* YOUR GOAL: Check each line of the data below for the string "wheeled", then state how many have it and nothing else.
--------------------
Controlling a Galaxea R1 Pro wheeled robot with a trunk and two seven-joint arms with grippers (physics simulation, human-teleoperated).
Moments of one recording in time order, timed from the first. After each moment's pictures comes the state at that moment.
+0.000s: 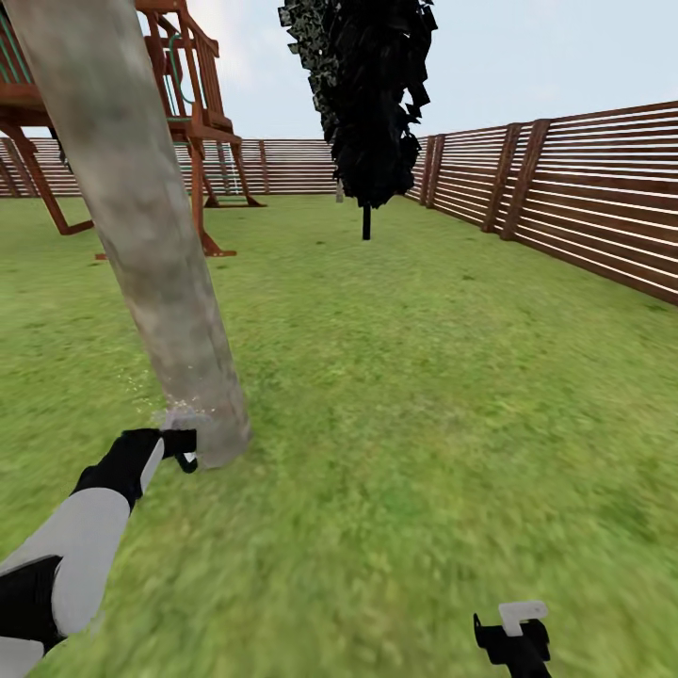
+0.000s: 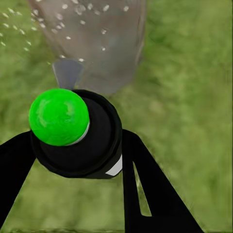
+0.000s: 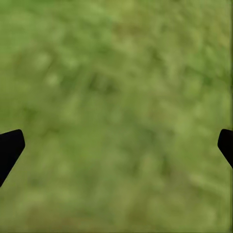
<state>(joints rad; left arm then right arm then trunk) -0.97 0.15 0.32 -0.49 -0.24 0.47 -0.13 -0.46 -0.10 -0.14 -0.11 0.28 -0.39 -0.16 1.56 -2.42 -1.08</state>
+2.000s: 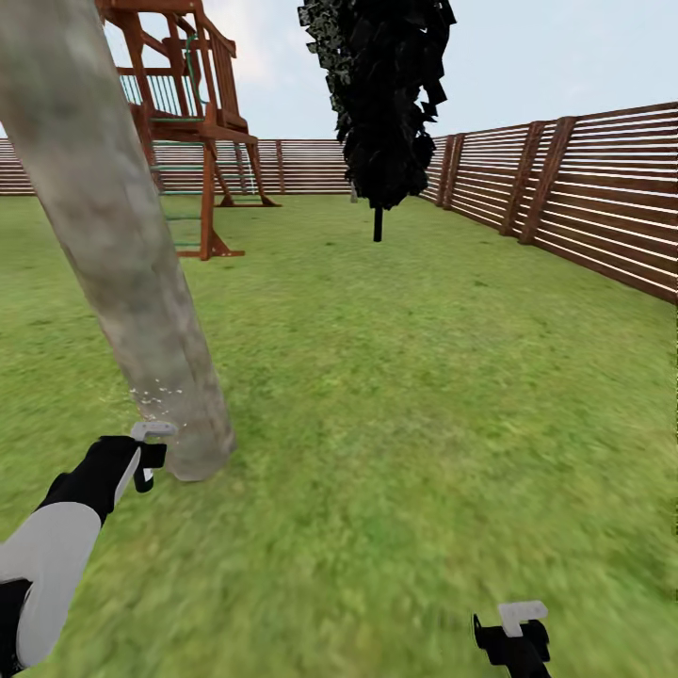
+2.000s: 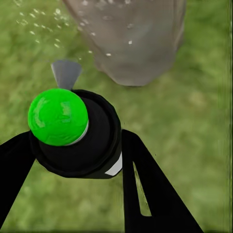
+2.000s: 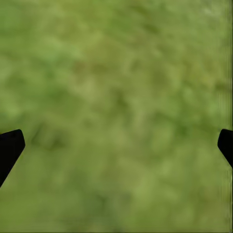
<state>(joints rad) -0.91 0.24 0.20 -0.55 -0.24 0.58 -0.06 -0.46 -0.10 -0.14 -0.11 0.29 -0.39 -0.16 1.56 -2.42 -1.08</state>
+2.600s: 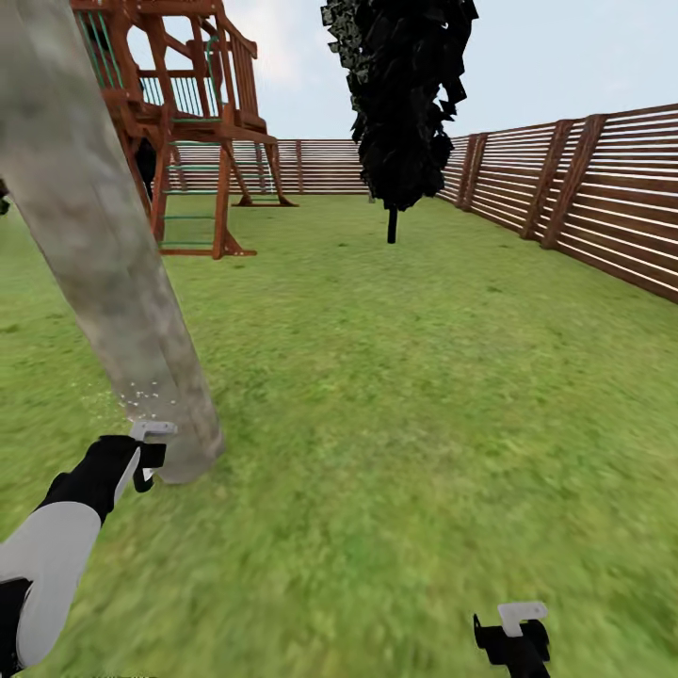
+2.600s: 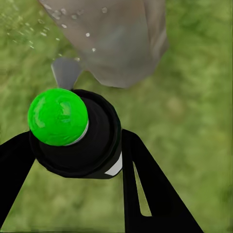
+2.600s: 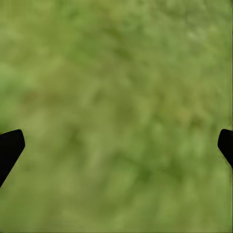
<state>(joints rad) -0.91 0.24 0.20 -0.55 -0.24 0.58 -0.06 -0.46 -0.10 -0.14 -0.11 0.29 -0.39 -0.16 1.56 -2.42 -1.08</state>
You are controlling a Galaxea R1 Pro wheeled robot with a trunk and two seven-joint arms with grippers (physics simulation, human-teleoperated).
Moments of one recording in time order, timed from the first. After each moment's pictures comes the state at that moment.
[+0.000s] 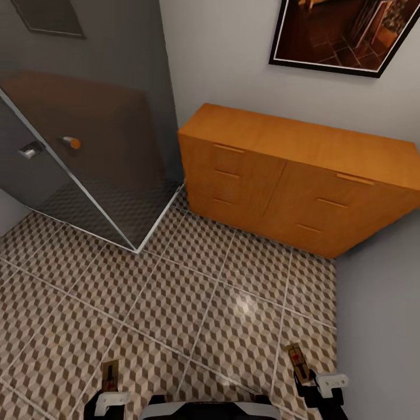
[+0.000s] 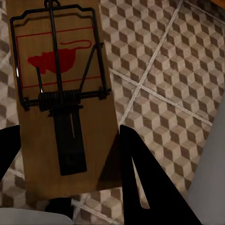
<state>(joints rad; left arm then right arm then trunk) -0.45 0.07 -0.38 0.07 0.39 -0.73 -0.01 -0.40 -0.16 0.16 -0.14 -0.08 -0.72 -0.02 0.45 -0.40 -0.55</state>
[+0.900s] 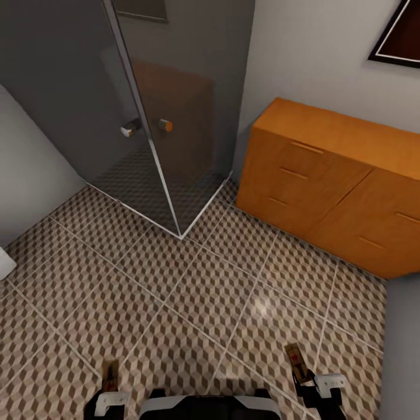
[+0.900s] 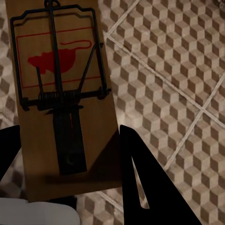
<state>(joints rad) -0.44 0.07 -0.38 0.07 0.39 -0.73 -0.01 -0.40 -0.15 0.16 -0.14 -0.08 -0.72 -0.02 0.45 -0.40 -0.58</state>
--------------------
* ANSWER FOR THIS EXERCISE: 2